**Directions:** All the data should be printed again exactly as written.

[[ Provided data, beginning ]]

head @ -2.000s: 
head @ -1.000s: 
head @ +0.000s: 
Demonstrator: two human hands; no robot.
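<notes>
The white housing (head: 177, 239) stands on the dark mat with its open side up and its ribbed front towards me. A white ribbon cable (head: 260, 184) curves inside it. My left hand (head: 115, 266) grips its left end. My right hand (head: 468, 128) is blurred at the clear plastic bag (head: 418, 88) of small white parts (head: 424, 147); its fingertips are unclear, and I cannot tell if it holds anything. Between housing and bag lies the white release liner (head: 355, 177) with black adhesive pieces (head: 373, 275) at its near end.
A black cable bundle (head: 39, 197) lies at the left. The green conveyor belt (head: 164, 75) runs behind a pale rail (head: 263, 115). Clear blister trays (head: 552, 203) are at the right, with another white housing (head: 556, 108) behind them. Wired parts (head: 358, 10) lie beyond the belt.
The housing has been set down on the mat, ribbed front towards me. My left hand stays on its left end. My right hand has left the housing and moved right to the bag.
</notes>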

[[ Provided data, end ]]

**Reply to the exercise:**
head @ -2.000s: 
head @ -1.000s: 
head @ +0.000s: 
Demonstrator: two human hands; no robot.
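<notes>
The white housing (head: 177, 239) stands on the dark mat with its open side up and its ribbed front towards me. A white ribbon cable (head: 260, 184) curves inside it. My left hand (head: 115, 266) grips its left end. My right hand (head: 468, 128) is blurred at the clear plastic bag (head: 418, 88) of small white parts (head: 424, 147); its fingertips are unclear, and I cannot tell if it holds anything. Between housing and bag lies the white release liner (head: 355, 177) with black adhesive pieces (head: 373, 275) at its near end.
A black cable bundle (head: 39, 197) lies at the left. The green conveyor belt (head: 164, 75) runs behind a pale rail (head: 263, 115). Clear blister trays (head: 552, 203) are at the right, with another white housing (head: 556, 108) behind them. Wired parts (head: 358, 10) lie beyond the belt.
The housing has been set down on the mat, ribbed front towards me. My left hand stays on its left end. My right hand has left the housing and moved right to the bag.
</notes>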

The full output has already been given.